#### [Work to be completed]
All records, exactly as written, minus the pictures: copy them out.

#### [Data for analysis]
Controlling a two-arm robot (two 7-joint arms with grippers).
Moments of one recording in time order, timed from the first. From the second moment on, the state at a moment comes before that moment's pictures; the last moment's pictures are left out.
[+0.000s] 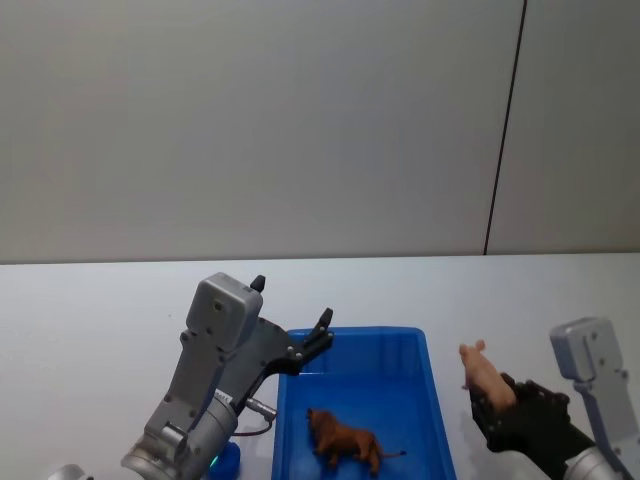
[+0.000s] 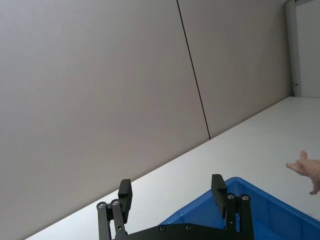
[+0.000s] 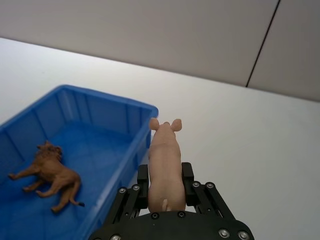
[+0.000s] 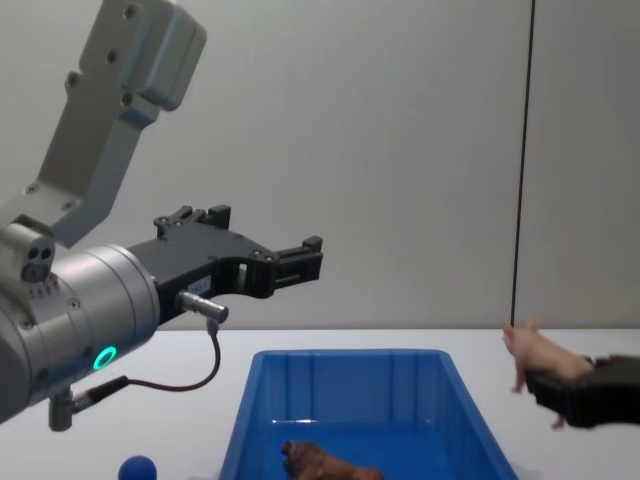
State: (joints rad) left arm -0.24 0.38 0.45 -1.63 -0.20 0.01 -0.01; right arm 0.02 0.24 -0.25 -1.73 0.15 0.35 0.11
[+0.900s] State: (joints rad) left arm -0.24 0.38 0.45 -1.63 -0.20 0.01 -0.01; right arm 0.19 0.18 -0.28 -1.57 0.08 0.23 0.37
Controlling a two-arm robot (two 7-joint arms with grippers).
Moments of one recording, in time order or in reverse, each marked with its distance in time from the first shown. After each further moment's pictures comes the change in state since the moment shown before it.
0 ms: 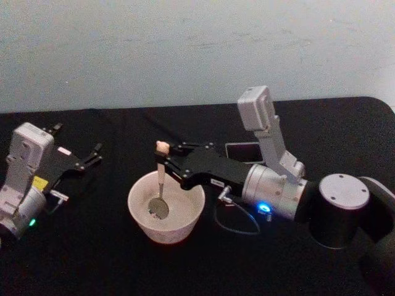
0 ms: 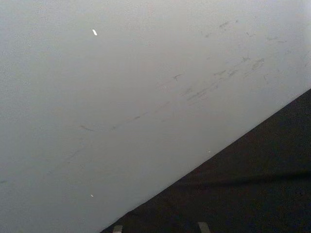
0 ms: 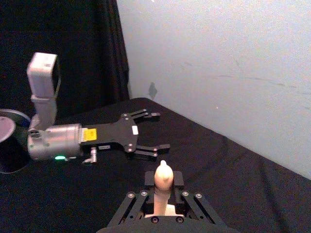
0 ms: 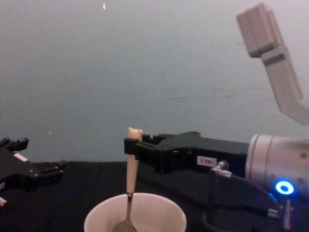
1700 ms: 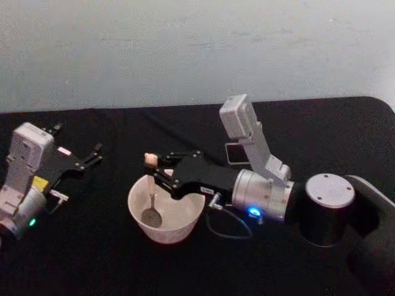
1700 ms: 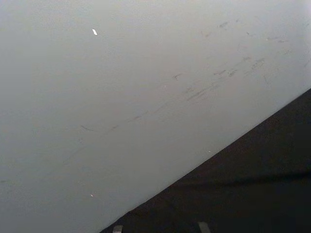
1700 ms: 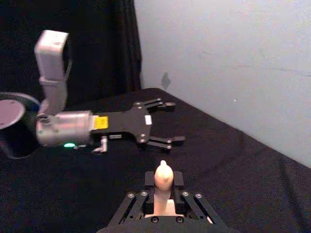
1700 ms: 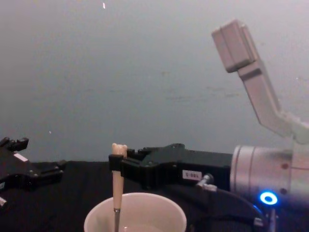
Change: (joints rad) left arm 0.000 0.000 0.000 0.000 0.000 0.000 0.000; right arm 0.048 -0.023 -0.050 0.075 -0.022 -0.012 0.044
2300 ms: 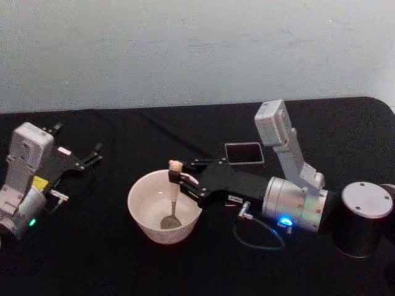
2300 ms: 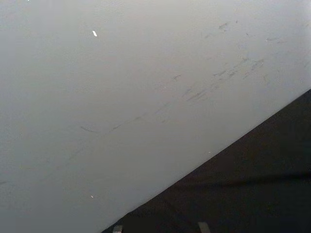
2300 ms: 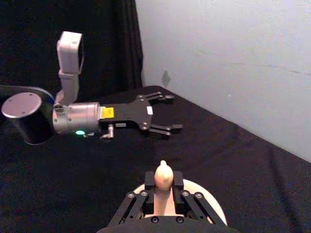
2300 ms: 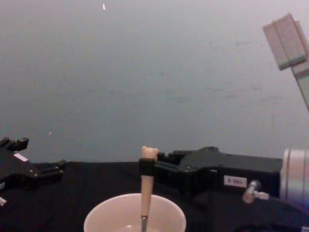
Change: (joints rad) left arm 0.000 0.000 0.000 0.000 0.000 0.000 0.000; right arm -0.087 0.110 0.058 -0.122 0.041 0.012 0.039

#### [Output below]
Controlling a two-arm robot (two 7-joint arms with grippers).
Moments of one recording in time order, timed from the first. From the second moment on, the state at a moment comes before that moment's pictures; the last moment's pictures are left out.
[+0.000s] 
[+0.000s] 
[+0.000s] 
[+0.000s] 
State: (joints rad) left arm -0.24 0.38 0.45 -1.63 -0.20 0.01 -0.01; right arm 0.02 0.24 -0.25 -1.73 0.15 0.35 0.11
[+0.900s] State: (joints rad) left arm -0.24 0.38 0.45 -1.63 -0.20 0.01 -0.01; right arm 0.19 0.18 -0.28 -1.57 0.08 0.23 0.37
Controlling a two-arm robot (two 7-joint arms with grippers).
Moments of one recording, in time order or in reverse, each marked with its distance in time from the first shown. After each further moment's pictures comes the change in state since the moment shown before it.
0 ms: 
0 ms: 
0 ms: 
0 ms: 
1700 ms: 
1700 ms: 
1700 ms: 
1700 ms: 
Change: (joints rad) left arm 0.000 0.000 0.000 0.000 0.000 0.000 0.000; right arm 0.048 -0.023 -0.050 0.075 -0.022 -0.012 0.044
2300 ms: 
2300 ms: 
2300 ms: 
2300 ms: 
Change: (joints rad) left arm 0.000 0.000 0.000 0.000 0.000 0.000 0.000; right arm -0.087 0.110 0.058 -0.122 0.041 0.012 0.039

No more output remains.